== ASSIGNMENT ==
However many lines the data holds, transcribe them all exactly.

== GIVEN DATA ==
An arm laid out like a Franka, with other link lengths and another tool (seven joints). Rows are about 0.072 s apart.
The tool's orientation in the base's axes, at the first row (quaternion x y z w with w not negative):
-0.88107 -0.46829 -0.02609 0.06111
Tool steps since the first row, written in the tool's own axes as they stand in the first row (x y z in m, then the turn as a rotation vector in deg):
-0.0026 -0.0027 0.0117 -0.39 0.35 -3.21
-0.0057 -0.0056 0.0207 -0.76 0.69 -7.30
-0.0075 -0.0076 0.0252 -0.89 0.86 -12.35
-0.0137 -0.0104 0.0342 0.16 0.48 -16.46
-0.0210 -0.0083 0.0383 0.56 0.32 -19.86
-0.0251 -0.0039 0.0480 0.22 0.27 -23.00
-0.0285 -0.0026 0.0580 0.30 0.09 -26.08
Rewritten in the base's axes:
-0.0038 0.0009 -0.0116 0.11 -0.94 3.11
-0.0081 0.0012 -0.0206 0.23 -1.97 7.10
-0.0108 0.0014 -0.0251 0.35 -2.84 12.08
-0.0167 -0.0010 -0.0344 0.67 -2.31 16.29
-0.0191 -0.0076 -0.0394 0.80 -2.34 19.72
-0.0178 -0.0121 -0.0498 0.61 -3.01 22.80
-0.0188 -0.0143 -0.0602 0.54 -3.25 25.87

== YOUR SOLUTION ==
An arm laid out like a Franka, with other link lengths and another tool (seven joints). Rows are about 0.072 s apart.
The tool's orientation in the base's axes, at the first row (quaternion x y z w with w not negative):
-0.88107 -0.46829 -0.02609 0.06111
Tool steps since the first row, written in the tool's own axes as they stand in the first row (x y z in m, then the turn as a rotation vector in deg):
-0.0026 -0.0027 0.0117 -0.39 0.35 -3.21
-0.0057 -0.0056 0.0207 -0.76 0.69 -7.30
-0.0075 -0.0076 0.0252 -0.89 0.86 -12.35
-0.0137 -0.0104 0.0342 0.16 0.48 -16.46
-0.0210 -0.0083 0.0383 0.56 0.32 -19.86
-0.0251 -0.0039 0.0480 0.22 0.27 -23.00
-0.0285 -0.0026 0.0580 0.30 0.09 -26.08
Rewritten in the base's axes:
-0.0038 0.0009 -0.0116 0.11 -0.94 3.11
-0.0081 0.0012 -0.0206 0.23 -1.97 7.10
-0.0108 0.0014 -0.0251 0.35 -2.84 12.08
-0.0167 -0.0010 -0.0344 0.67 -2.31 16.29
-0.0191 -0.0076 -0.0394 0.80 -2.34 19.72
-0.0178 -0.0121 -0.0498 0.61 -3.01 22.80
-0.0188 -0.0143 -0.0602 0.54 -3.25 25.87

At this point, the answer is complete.